Now, I can’t speak for everyone out there, but the thought of me being the main cause of my suffering is very unsettling. Who wakes up in the morning and says, “Ya know, today is a great day to suffer. I think I’ll make myself suffer just a little more today than yesterday!” But we all do it, and it comes so naturally, because to do the inner work it takes, to hold the pain and unwanted feelings from being hurt by another, is inconvenience, uncomfortable, and undesirable. It doesn’t give us the immediate satisfaction and sense of accomplishment like counterblaming, deflecting, or distraction. This is where delayed gratification is so important. We can either put off our immediate need to escape discomfort for the sake of obtaining inner peace and lasting joy, or we can take immediate gratification by pointing the blame and hating, but suffering long-term consequences, which typically include heavy emotional burdens and a negative energy that permeates your body and soul and follows you around in all your relationships (professional and personal). It’s all a choice.
So instead of thinking, “is this person deserving of my forgiveness?” think, “how do I want to demonstrate inner strength in handling my own life?” Think, “do I want to prove how resilient I am, demonstrating my skills in flowing through all kinds of life situations? Or do I want to allow all the worst parts of life to take up a large portion of my livelihood, clouding my sense of happiness and purpose in life, causing me much emotional baggage that will end up pouring over into all of my relationships?

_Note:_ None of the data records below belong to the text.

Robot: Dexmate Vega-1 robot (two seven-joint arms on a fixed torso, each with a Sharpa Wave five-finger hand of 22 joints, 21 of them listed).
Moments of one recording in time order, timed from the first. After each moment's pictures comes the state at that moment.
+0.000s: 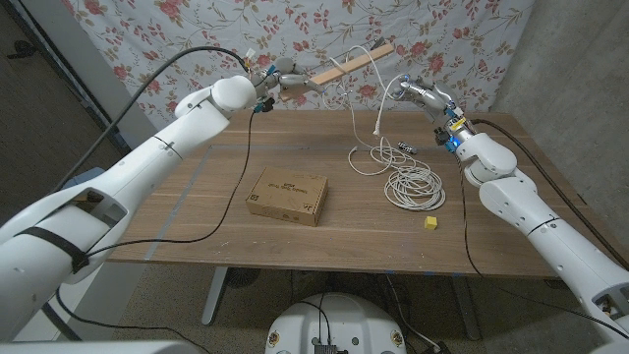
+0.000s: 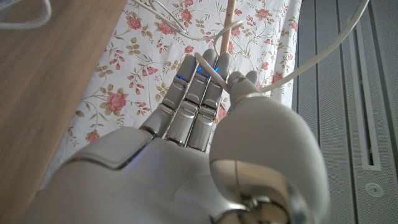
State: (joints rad) left arm 0.34 0.67 0.64 -1.62 0.00 0.23 -0.13; left_hand 0.73 -0.14 0.47 -0.25 0.17 0.98 0.00 1.37 0.64 1.21 -0.10 1.55 1.22 1.38 -0.14 1.31 0.56 0.68 -0.06 1.46 0.18; right arm -0.83 -0.65 -0.29 -1.59 0.74 0.24 0.17; right_hand 1.08 0.17 0.23 -0.07 0.24 1.04 -0.15 0.25 0.31 1.09 -0.01 0.38 0.32 0.93 -0.12 0.41 0.58 0.55 -0.04 0.95 0.27
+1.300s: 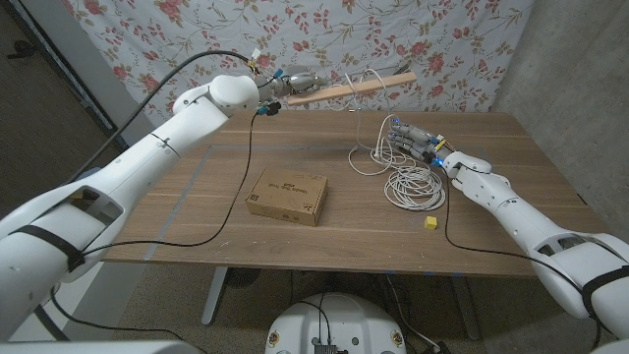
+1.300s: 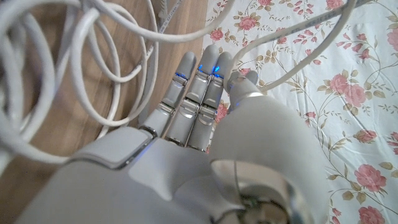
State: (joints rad) left arm 0.33 0.70 0.64 -1.66 -0.12 0.22 -0.29; left_hand 0.44 0.14 0.80 0.07 0.16 0.99 0.01 1.37 0.54 1.21 -0.09 1.54 1.21 1.38 -0.13 1.32 0.56 0.68 -0.06 1.46 0.18; right arm -0.50 -0.45 -0.40 -0.91 0.81 0.01 0.35; right_hand 1.09 0.16 0.26 -0.08 0.24 1.03 -0.14 0.25 0.31 1.09 -0.01 0.39 0.31 0.97 -0.14 0.42 0.59 0.56 -0.01 1.00 0.25
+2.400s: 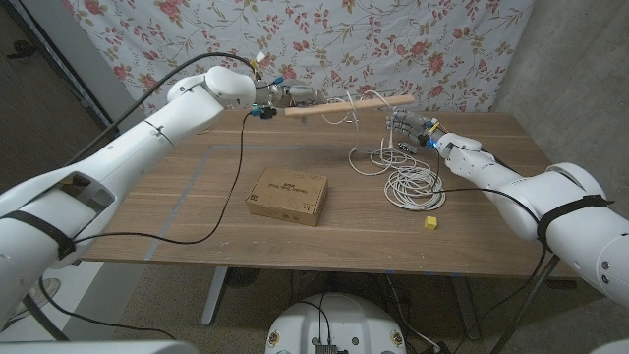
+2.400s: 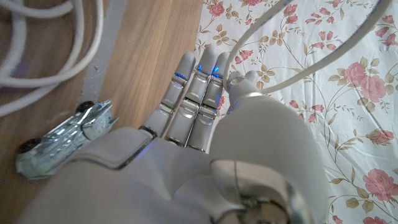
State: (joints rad) left arm 0.24 0.73 0.72 -1.62 -0.16 0.31 -0.52; left_hand 0.44 0.15 0.81 0.07 0.17 0.99 0.02 1.38 0.54 1.22 -0.09 1.54 1.21 1.38 -0.14 1.32 0.55 0.68 -0.06 1.46 0.18; right arm -0.20 -0.29 -0.42 -0.43 0.67 0.16 0.43; right_hand 1.09 0.17 0.26 -0.08 0.23 1.04 -0.14 0.24 0.31 1.09 0.00 0.38 0.32 0.96 -0.14 0.41 0.61 0.55 -0.02 1.03 0.24
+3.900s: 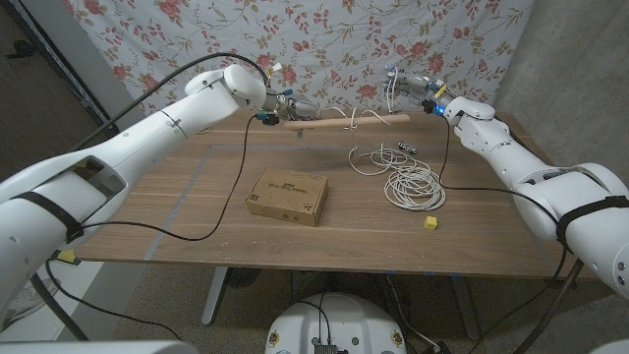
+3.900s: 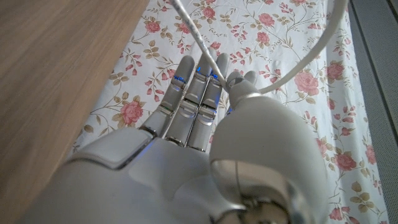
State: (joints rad) left arm 0.14 0.69 0.86 -1.59 -0.01 0.45 -0.64; left_hand 0.44 0.15 0.81 0.07 0.17 1.05 0.06 1.38 0.65 1.22 -0.09 1.53 1.21 1.38 -0.14 1.32 0.53 0.68 -0.06 1.47 0.18; right arm -0.23 -0.40 -0.41 -0.79 0.67 0.15 0.52; right_hand 1.07 0.17 0.26 -0.07 0.22 1.04 -0.14 0.22 0.31 1.08 0.00 0.37 0.33 0.92 -0.13 0.40 0.62 0.49 -0.03 1.08 0.21
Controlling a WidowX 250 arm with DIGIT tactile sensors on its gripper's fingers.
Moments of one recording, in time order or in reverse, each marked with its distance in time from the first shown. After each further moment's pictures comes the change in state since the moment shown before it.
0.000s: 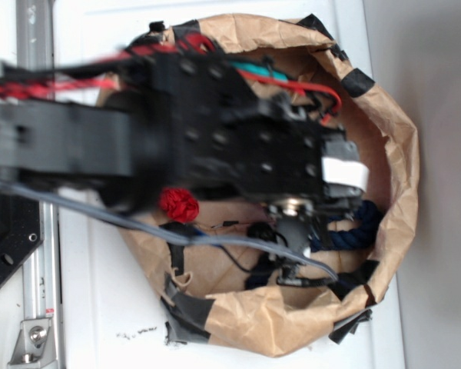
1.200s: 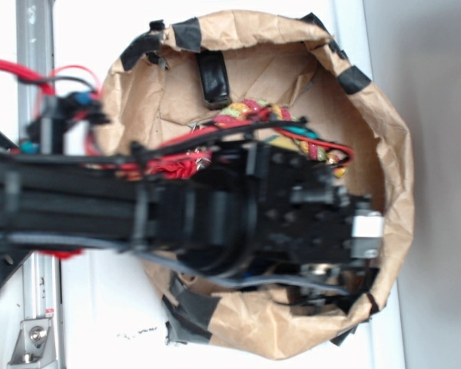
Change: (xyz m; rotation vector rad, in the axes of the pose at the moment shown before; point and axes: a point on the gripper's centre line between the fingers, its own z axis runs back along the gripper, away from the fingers) arm -0.004 -0.021 -0.034 0.035 0.083 0.134
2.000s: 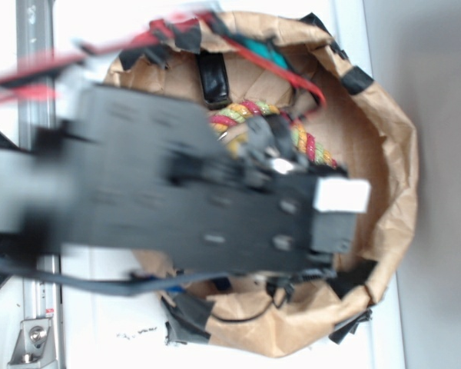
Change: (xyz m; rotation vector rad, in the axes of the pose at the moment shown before) arm -0.021 0.035 0.111 0.135 -0.067 0.125
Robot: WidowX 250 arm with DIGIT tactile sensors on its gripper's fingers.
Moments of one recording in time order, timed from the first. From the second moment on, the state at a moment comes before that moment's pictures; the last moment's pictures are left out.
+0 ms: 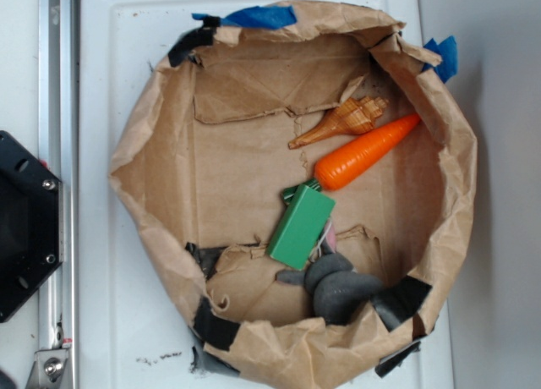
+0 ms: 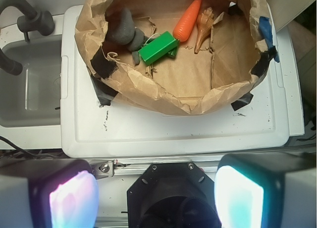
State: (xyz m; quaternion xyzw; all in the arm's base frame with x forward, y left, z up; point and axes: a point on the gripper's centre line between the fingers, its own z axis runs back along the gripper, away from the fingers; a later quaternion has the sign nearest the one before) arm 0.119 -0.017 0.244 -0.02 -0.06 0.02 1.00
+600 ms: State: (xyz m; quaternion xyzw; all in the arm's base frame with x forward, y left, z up) arm 0.167 -0.019 0.235 -0.01 -0.07 0.02 1.00
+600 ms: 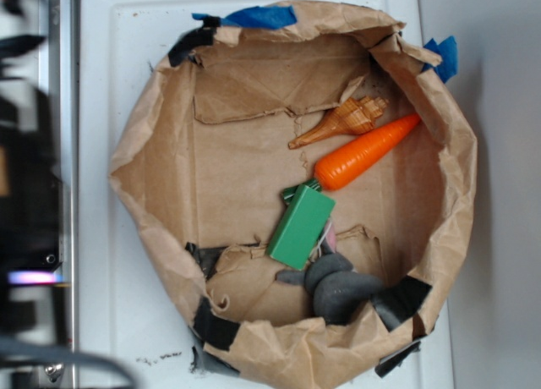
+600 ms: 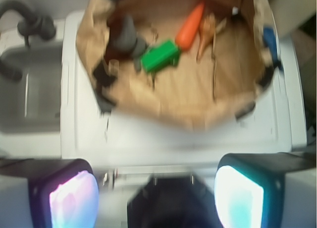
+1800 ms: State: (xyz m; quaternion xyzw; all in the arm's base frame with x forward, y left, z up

The truth is, you can cope with a lot more than you think you can, so long as you resolve to. You have the capacity to handle all kinds of situations. Be brave. Someone once told me: “The degree to which you have forsaken your own drama is the degree to which you are available to others.” So be the change you so desperately want to see in this world. How is anyone going to learn how to overcome life struggles if no one is willing to model it?
So flow… it’s the best gift you can give yourself and others. It takes work, but it takes so much less work than the alternative.